Task to ingest one single file found in the OcrSource directory by snoop.data.ocr.walk_source.

Expects the file to have a filename ending with the MD5 and an extension that is either .txt or something else (like .pdf). If it's something else than .txt, it will run one snoop.data.analyzers.tika.rmeta Task to get its UTF-8 text.

Source code in snoop/data/ocr.py

@snoop_task('ocr.walk_file', queue='filesystem')
def walk_file(ocr_source_pk, file_path, **depends_on):
    """Task to ingest one single file found in the OcrSource directory by [snoop.data.ocr.walk_source][].

    Expects the file to have a filename ending with the MD5 and an extension that is either `.txt` or
    something else (like `.pdf`). If it's something else than `.txt`, it will run one
    [snoop.data.analyzers.tika.rmeta][] Task to get its UTF-8 text.
    """

    ocr_source = models.OcrSource.objects.get(pk=ocr_source_pk)
    with ocr_source.mount_root() as ocr_source_root:
        path = ocr_source_root / file_path

        original_hash = path.name[:32].lower()
        assert re.match(r'^[0-9a-f]{32}$', original_hash)

        ocr_blob = models.Blob.create_from_file(path)

    if path.suffix == '.txt':
        text_blob = ocr_blob

    else:
        rmeta_blob = require_dependency(
            'tika', depends_on,
            lambda: tika.rmeta.laterz(ocr_blob),
        )
        with rmeta_blob.open() as f:
            rmeta_data = json.load(f)
        text = rmeta_data[0].get('X-TIKA:content', "")
        text_blob = models.Blob.create_from_bytes(text.encode('utf8'))

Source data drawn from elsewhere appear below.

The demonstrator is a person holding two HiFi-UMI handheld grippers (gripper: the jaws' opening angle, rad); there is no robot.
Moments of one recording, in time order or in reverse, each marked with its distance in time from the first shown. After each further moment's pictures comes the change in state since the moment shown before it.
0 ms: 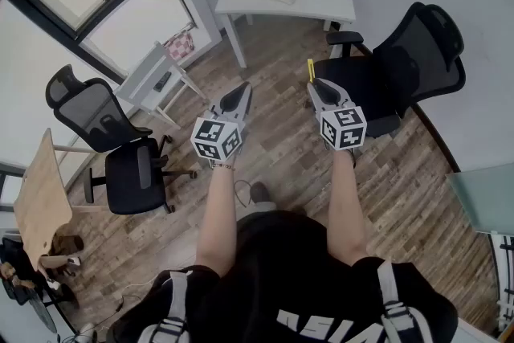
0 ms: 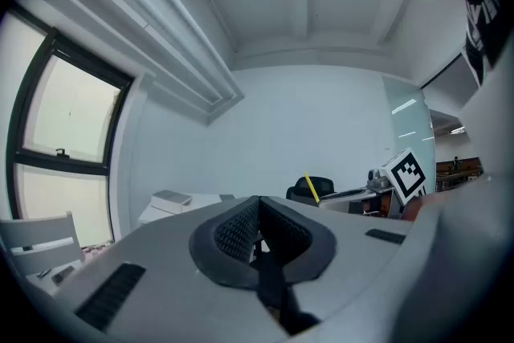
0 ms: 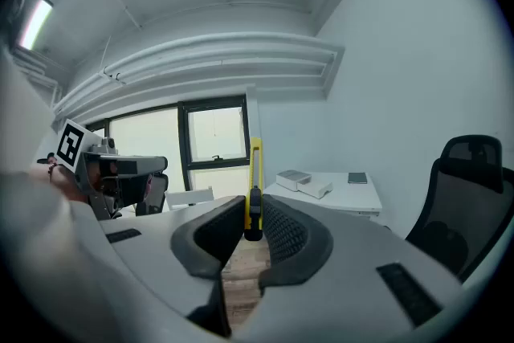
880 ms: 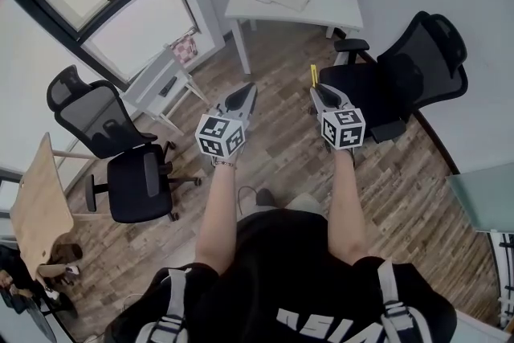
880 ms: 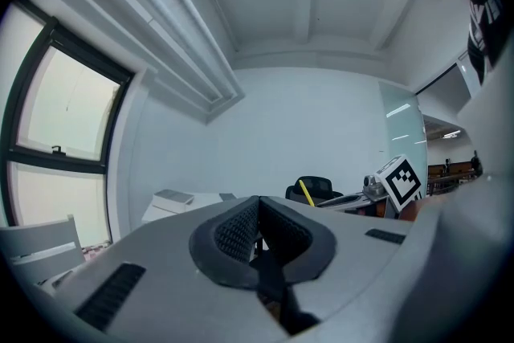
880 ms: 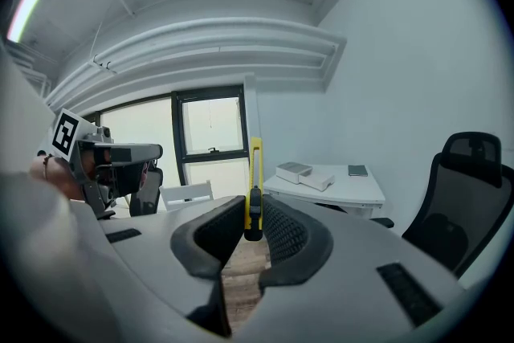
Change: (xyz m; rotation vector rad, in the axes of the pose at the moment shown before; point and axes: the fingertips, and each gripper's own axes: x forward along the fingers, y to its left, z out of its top) left arm -0.025 0.059 0.002 -0.012 0.008 -0.055; right arm 0.046 0.045 -0.015 0.008 0.062 -0.054
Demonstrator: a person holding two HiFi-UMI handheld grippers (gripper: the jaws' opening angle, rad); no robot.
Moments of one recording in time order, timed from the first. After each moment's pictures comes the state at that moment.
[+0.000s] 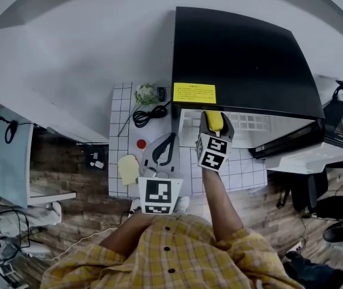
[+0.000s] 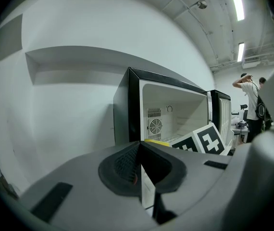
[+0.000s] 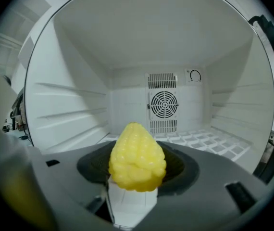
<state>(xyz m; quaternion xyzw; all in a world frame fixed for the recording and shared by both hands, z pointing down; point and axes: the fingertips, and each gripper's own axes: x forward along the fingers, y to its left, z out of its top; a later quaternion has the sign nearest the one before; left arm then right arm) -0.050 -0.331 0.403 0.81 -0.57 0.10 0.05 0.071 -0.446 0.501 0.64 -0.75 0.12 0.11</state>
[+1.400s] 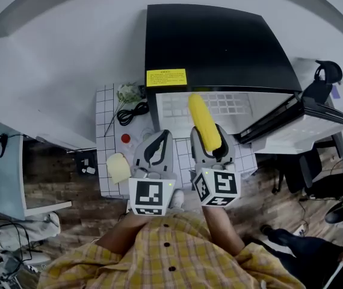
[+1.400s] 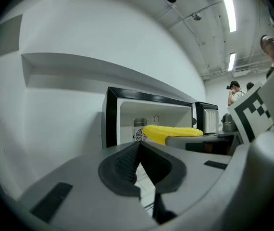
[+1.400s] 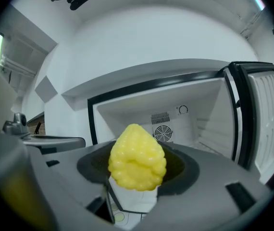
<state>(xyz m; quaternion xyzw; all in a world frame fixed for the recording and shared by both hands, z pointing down) -0.015 -0.297 0.374 0.84 -0.53 0.05 0.04 0.086 -0.315 0.388 0.61 -0.79 0.10 -0.01</state>
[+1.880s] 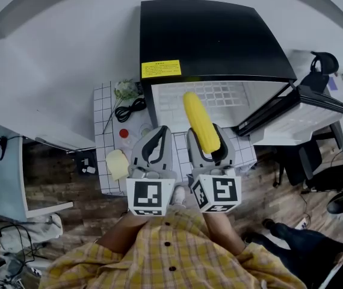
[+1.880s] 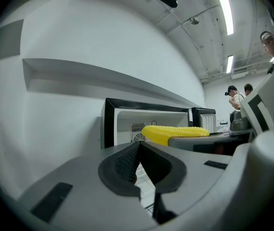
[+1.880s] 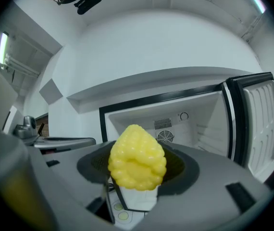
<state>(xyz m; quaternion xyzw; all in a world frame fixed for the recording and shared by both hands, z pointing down) -0.011 -0.279 0.357 0.84 -0.53 0.04 0.03 0.079 -0.280 0.364 0.61 -0.79 0.08 -0.01</state>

    ocr_source.ocrdocument_set.get_or_create(
        original_hash=original_hash,
        defaults={
            'ocr': ocr_blob,
            'text': text_blob,
        },
    )

    for blob in models.Blob.objects.filter(md5=original_hash):
        retry_tasks(models.Task.objects.filter(
            func='digests.gather',
            blob_arg=blob,
        ))

`walk_source(ocr_source_pk, dir_path = '')` #

Task that explores OcrSource root directory.

Calls snoop.data.ocr.walk_file on all files found inside.

Schedules itself recursively for all directories found on the first level, to make it work on multiple workers concurrently.

Source code in snoop/data/ocr.py

@snoop_task('ocr.walk_source', queue='filesystem')
def walk_source(ocr_source_pk, dir_path=''):
    """Task that explores OcrSource root directory.

    Calls [snoop.data.ocr.walk_file][] on all files found inside.

    Schedules itself recursively for all directories found on the first level, to make it work on multiple
    workers concurrently.
    """

    ocr_source = models.OcrSource.objects.get(pk=ocr_source_pk)
    with ocr_source.mount_root() as ocr_source_root:
        for item in (ocr_source_root / dir_path).iterdir():
            if not all(ch in string.printable for ch in item.name):
                log.warn("Skipping non-printable filename %r in %s:%s",
                         item.name, ocr_source_pk, dir_path)
                continue

            if item.is_dir():
                walk_source.laterz(ocr_source.pk, f'{dir_path}{item.name}/')

            else:
                walk_file.laterz(ocr_source.pk, f'{dir_path}{item.name}')